In Andover’s continuing series of blogs on our served markets, we look at how optics technology is impacting agriculture.
Agriculture is at a unique point in its history. The demand for food continues to increase with world population, while at the same time multiple factors are negatively impacting production. These include climate change on available farmland and water, labor shortages, and limitations on the use of agricultural chemicals. Fortunately, various technologies are once again providing solutions, and optics is one of these.

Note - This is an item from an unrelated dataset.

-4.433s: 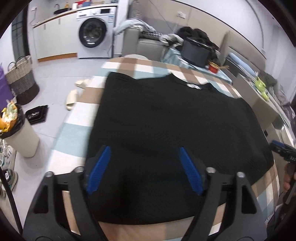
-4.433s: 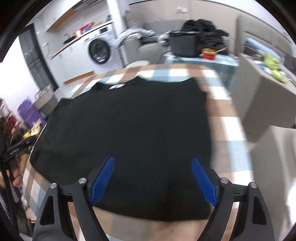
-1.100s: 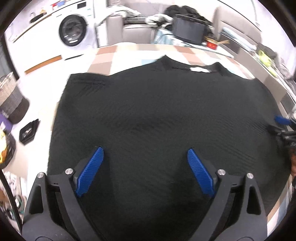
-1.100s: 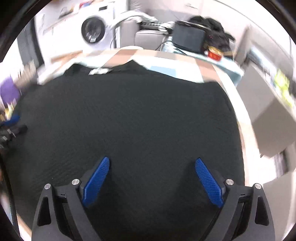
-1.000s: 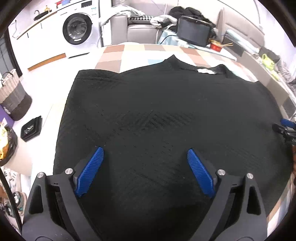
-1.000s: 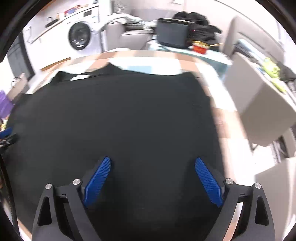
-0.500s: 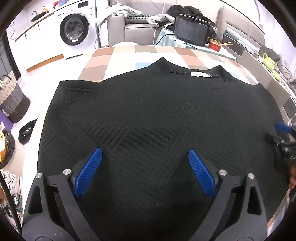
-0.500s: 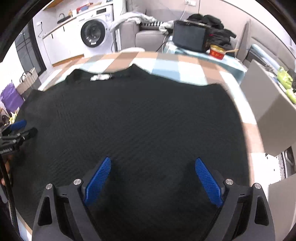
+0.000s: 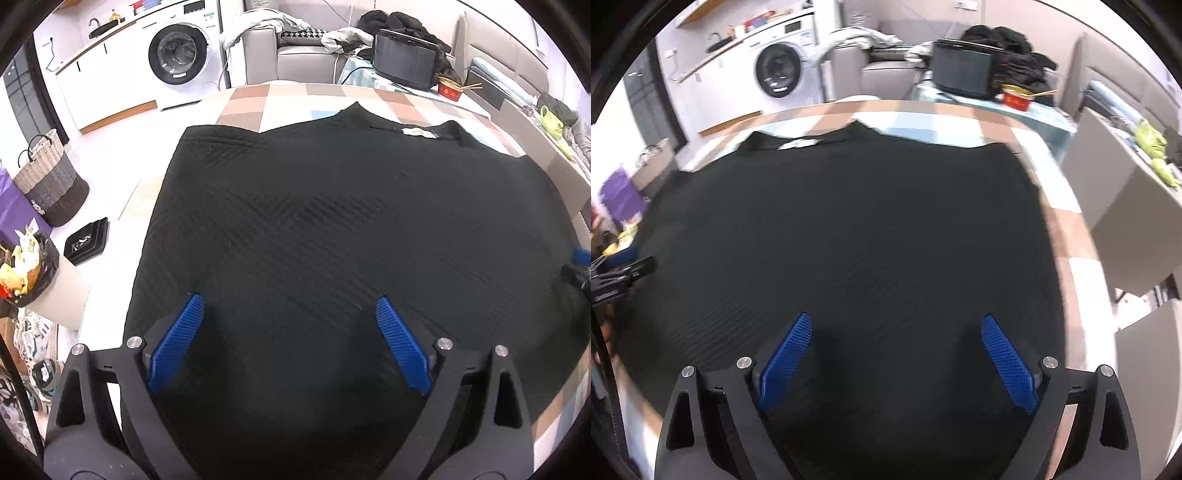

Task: Fold small clothes

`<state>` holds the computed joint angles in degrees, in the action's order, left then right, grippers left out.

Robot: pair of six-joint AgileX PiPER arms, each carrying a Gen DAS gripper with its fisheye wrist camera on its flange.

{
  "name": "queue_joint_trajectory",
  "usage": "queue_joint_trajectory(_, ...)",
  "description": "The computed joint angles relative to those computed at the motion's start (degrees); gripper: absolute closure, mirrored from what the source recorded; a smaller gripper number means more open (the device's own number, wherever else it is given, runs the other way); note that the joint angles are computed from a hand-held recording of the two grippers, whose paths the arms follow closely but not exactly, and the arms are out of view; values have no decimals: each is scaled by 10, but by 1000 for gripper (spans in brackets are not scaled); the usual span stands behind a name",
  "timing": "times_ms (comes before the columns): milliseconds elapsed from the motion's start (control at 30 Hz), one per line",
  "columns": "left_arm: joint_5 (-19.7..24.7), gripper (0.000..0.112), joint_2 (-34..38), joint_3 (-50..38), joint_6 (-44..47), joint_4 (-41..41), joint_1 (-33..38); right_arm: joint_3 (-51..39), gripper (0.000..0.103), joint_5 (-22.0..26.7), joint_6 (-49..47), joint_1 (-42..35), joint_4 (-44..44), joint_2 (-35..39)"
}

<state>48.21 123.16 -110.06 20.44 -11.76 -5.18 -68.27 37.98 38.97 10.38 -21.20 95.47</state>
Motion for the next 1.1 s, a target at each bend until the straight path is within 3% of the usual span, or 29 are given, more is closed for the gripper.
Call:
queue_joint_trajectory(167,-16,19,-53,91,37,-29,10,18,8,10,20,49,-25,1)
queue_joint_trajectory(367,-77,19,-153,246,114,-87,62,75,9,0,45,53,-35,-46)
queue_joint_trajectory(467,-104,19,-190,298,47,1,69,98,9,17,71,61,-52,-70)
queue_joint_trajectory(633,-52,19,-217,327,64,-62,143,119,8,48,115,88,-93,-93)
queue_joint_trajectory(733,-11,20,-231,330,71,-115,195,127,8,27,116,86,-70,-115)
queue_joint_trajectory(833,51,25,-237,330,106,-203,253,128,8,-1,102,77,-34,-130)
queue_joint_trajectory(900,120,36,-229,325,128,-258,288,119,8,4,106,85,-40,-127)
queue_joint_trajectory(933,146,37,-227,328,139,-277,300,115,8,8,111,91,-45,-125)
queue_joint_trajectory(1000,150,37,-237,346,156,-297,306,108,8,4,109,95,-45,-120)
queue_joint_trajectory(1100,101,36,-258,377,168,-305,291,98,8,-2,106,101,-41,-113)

Agriculture has traditionally been a labor-intensive industry, made more difficult to manage by the highly variable demand cycle (driven by seasonal and daily weather fluctuations) and the physical job requirements. Smart Farming is an emerging concept that refers to using a holistic technology approach improve yields, reduce labor & chemical costs, and improve working conditions. Artificial intelligence (AI) serves as the integrating function, and whereas optics plays a key role from large scale (mapping) to small scale (product grading) applications.
Drones in Agriculture
Drones with optical sensors play a considerable role in smart farming. Not only can drones monitor crops by flying over fields, but they take over a lot of the work previously requiring human labor. This is a huge step towards addressing the labor shortage in today’s market. The use of drones in agriculture is a year-round solution of remote monitoring and in the end, helps farmers maximize productivity. Drones are equipped with optical sensors and cameras used for imaging, mapping, and surveying farmland. From the collected drone data, insights can be drawn regarding:
- Monitoring crop health, livestock, and soil conditions
- Optimizing farm security and surveillance
- Adjusting fertilizer and pesticide usage
- Plant counting and yield production
Optical Sensors Used in Agriculture
The above is achieved through spectral imaging, which in this case, is the detection of light reflected by crops. It is broadly used in agriculture and smart farming because it’s accurate, flexible and a large amount of data can be gathered. More specifically, multispectral imaging technology uses Green, Red, Red-Edge and Near Infrared band pass filters to capture invisible and visible images of crops and vegetation. Hyperspectral imaging is similar to multispectral imaging but has higher detection capabilities that can help to tackle complex problems including weeds, pests, and diseases. Below you’ll see an image comparing multispectral imaging vs. hyperspectral imaging.
Figure 1.0 Multispectral Imaging (left) vs. Hyperspectral Imaging (right) (Source: Gamaya)
Our human eyes are only able to see 400nm to 700nm, known as the visible light spectrum, recognizing colors ranging from red to violet. Multispectral and hyperspectral imaging are important because wavelengths can be shorter or longer than those within our visible eyesight and although we’re unable to see them, they reveal characteristics of the land and vegetation which is insightful for agriculture workers.
The multispectral and hyperspectral images integrate with software applications to output the gathered information into meaningful data. Below is a visual depiction to outline the process of an arial drone collecting farm data through multispectral imaging.
Figure 2.0 Example of hyperspectral imaging process in agriculture (Source: Gamaya)
Optical Devices in Agriculture
These optical sensors aren’t limited to just drones, but are often placed on vehicles, arial platforms and even satellites. They record and measure data about crops and soil in real time using light reflectance. These sensors measure various frequencies of light reflectivity in the near-infrared, mid-infrared, and polarized light spectrums. Optical sensors are being used in ways that increase overall farm efficiency and offset the labor deficit in the agriculture industry.
Figure 3.0 Optical sensors are also being in the harvesting and grading of farm products. Driverless tractors have recently been introduced by J.I. Case, John Deere and other manufacturers which employ optical guidance systems.
Figure 4.0 Automated fruit harvesting and grading employing optical sensors to determine ripeness and quality have been in use for over 3 years.
It is evident that the use of optical sensors and artificial intelligence has improved the agriculture industry abundantly and will continue to do so. With the help of smart farming, farmers can now overcome age-old challenges by working with Andover to adopt new technologies including optical sensors, robotics, and artificial intelligence to vastly improve their processes and increase their revenue.